> [Assignment]: From the first line to the last, please reproduce the material exactly, skipping the pictures.

> [Source data]:
# # #

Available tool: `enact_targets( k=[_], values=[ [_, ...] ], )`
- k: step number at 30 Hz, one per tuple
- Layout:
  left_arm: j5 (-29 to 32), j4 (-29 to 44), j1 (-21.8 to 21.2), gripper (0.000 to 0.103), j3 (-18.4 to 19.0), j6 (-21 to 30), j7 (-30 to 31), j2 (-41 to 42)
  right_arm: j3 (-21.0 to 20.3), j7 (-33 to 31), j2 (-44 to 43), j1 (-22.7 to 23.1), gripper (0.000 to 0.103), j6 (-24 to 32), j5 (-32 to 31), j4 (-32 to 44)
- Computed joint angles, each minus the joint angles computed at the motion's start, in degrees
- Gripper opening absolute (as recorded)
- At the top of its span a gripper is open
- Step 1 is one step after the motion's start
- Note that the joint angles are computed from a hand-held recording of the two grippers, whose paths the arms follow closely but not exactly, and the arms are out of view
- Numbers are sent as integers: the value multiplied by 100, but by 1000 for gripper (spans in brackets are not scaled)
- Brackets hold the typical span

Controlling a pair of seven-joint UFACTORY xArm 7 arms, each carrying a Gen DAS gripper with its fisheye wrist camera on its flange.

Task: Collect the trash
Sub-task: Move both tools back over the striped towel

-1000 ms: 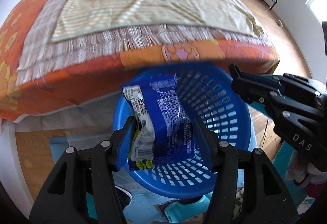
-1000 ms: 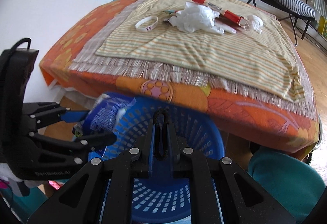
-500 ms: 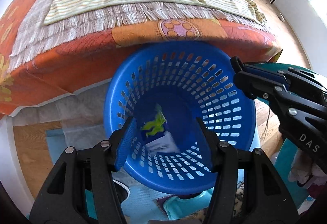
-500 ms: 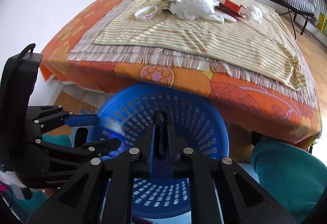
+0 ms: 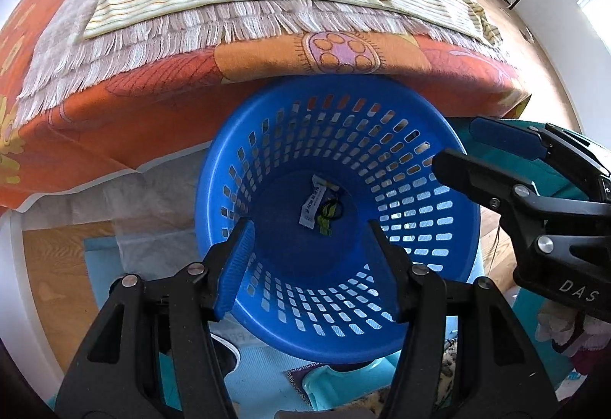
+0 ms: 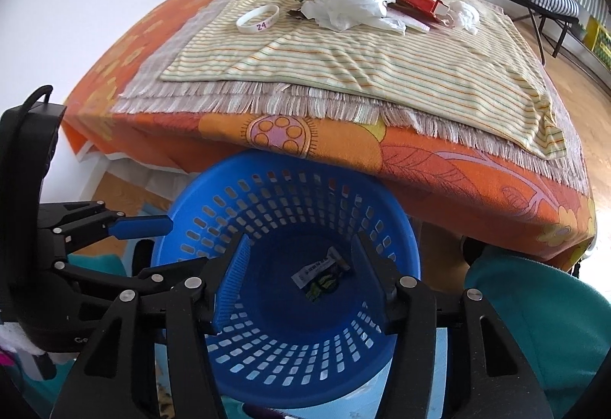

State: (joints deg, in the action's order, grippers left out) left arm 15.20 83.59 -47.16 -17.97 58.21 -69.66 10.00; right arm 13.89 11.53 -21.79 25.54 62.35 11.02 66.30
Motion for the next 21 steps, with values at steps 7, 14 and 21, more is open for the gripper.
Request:
enact_targets(
  k=[7,14,21],
  values=[
    [-9,-22,6,60,8,6,-48,-17,10,45,33,-6,55,57,-48,24],
    [19,-33,28,60,3,51,-92,-59,-9,53,33,-17,58,61,-46,36],
    [158,153,93,60,50,240,5,-68,-65,85,91,-66,62,22,18,158]
  ],
)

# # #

> [Solution to this problem]:
Available tool: `enact_targets( k=[_], values=[ [_, ...] ], )`
- k: step number at 30 Hz, one per tuple
- Layout:
  left_arm: j5 (-29 to 32), j4 (-29 to 44), j1 (-21.8 to 21.2), gripper (0.000 to 0.103), j3 (-18.4 to 19.0), j6 (-21 to 30), j7 (-30 to 31), j2 (-41 to 42)
  right_arm: j3 (-21.0 to 20.3), j7 (-33 to 31), j2 (-44 to 43), j1 (-22.7 to 23.1), gripper (0.000 to 0.103), j6 (-24 to 32), j5 (-32 to 31), j4 (-32 to 44)
- Computed joint angles, each minus the joint angles computed at the motion's start, in degrees
- Gripper opening absolute (as recorded)
- At the top of its span a gripper is open
- Step 1 is one step after the motion's start
- Note that the joint angles are computed from a hand-held recording of the two grippers, whose paths the arms follow closely but not exactly, and the arms are out of view
- Numbers are sent as integers: the value multiplied by 100, but by 1000 for gripper (spans in brackets are not scaled)
- Brackets hold the typical span

Controlling a pair of seven-joint UFACTORY xArm 7 arms, each carrying a Gen DAS gripper with its fisheye wrist camera on its flange.

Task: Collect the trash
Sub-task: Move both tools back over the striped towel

-1000 ms: 
-1000 ms: 
-500 ms: 
-500 ms: 
+0 ms: 
+0 ms: 

State: (joints deg, in the action's order, grippers left out) left arm 15.20 83.59 -47.16 -17.97 58.21 -69.66 10.00; right arm 13.89 11.53 -21.79 25.54 62.35 11.02 66.30
Motion for the next 21 steps, with values at steps 7, 14 and 21, more is open for the gripper.
Request:
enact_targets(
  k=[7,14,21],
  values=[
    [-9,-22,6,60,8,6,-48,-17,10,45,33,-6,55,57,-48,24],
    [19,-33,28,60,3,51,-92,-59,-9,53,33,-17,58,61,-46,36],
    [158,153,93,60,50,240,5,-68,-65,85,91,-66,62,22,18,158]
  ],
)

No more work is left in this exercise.